Good money if you can get it says you. Well not for those at golf’s top table with only one of the top-20 golfers in the world traveling to South Africa at the time. Tommy Fleetwood won the $2.5million first prize cheque, and at least he was sound enough to admit it meant little.

“I mean, the money’s not that important,” Fleetwood said. “Obviously, I guess being a golfer these days, you have a chance at a young age to set your family up for life. I’m just very proud of that.”

And so you should be, Tommy. Fleetwood’s so rich that in August 2018, a $154,000 cheque with his name on it went to a Wells Fargo bank account with his namesake’s details attached. An unsuspecting Thomas Fleetwood received $154,480 via direct debit; the then world number 11’s reward for tying 12th at the Open Championship a fortnight prior. Fleetwood didn’t even know it was missing.

A good story for social media that one, where, by the way, if you haven’t already heard, the top Tweeters in golf will split a further $40million bonus just for the craic.

They’re nice problems to have, if you can get them. Then again, just because these independent contractors aren’t held to the standards that football clubs are by their fans, it doesn’t mean they won’t lose some support along the way.

Golf was already testing my resolve with its insane prize purses, FedEx Cup bonuses and general aptitude for being completely out of touch long before the Player Impact Programme and the Super League came to town. No more than the millions that have mangled the so-called beautiful game, golf’s commercialisation has been steadily eating away at the soul of the sport for as long as I can remember.

Maybe lockdowns and Zoom calls and the home office on repeat have magnified it for me but I find it impossible to relate to Ian Poulter chipping golf balls through the windows of his convertibles when so many people around the world are struggling. In golf terms, I find it impossible to fathom PGA professionals wanting more money when last week I wrote about three Irish players enjoying top-10 finishes on the Alps Tour and earning a combined $4,951 for their best work in months.
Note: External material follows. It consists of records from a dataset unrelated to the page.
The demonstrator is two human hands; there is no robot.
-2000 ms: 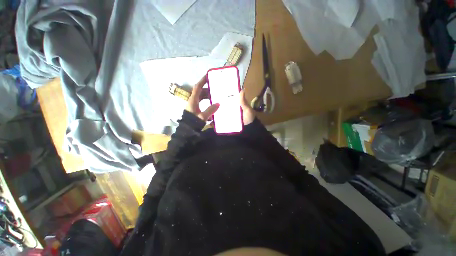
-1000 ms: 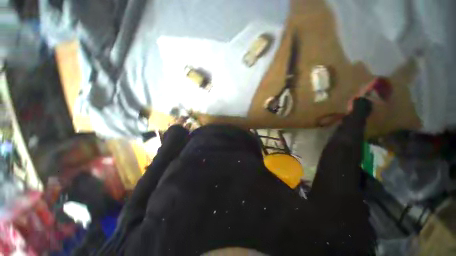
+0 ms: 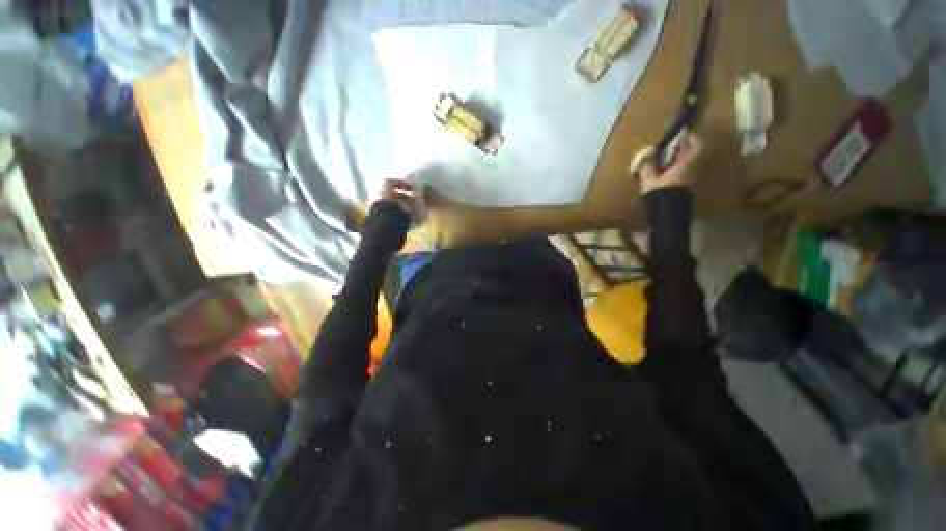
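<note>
The shears lie on the brown table with dark blades pointing away. My right hand is at their handles, fingers on the grip. My left hand is at the near edge of the grey fabric, beside the lower left corner of the paper pattern; whether it pinches cloth is unclear. The white paper pattern lies flat on the fabric. Two yellowish weights, one on the left and one on the right, rest on it.
A paler weight lies on the table, right of the shears. The dark red item with a white label and loop lies at the right. White paper sheets are at the far right. A yellow stool stands below the edge.
The phone has left both hands; a red item with a loop now lies on the table at the right. My right hand has moved back left to the shears' handles. The view has shifted.
</note>
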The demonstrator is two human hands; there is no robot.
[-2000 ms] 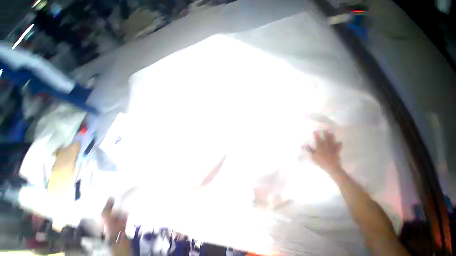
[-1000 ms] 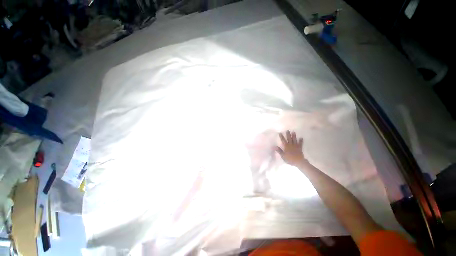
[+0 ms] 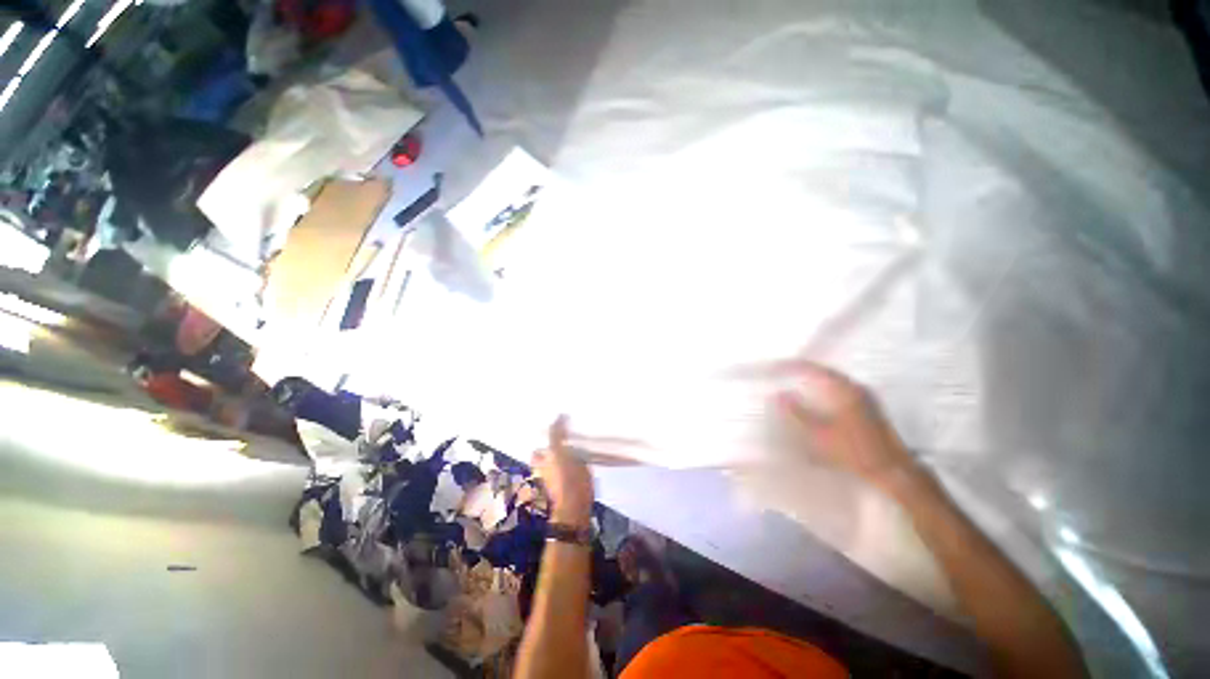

Sadly, this isn’t a golf problem. Last week it was football. Next week it will be something else. And I know it’s not the fault of top golfers that they’re overpaid, though it would be morally reprehensible for any SGL converts to aid the sports washing drive of the Saudi Government. The money has to go somewhere. I get that. It’s just a pretty horrific reflection on the PGA Tour that in order to maintain player loyalty, their go-to move is to make the rich, richer, time and time again.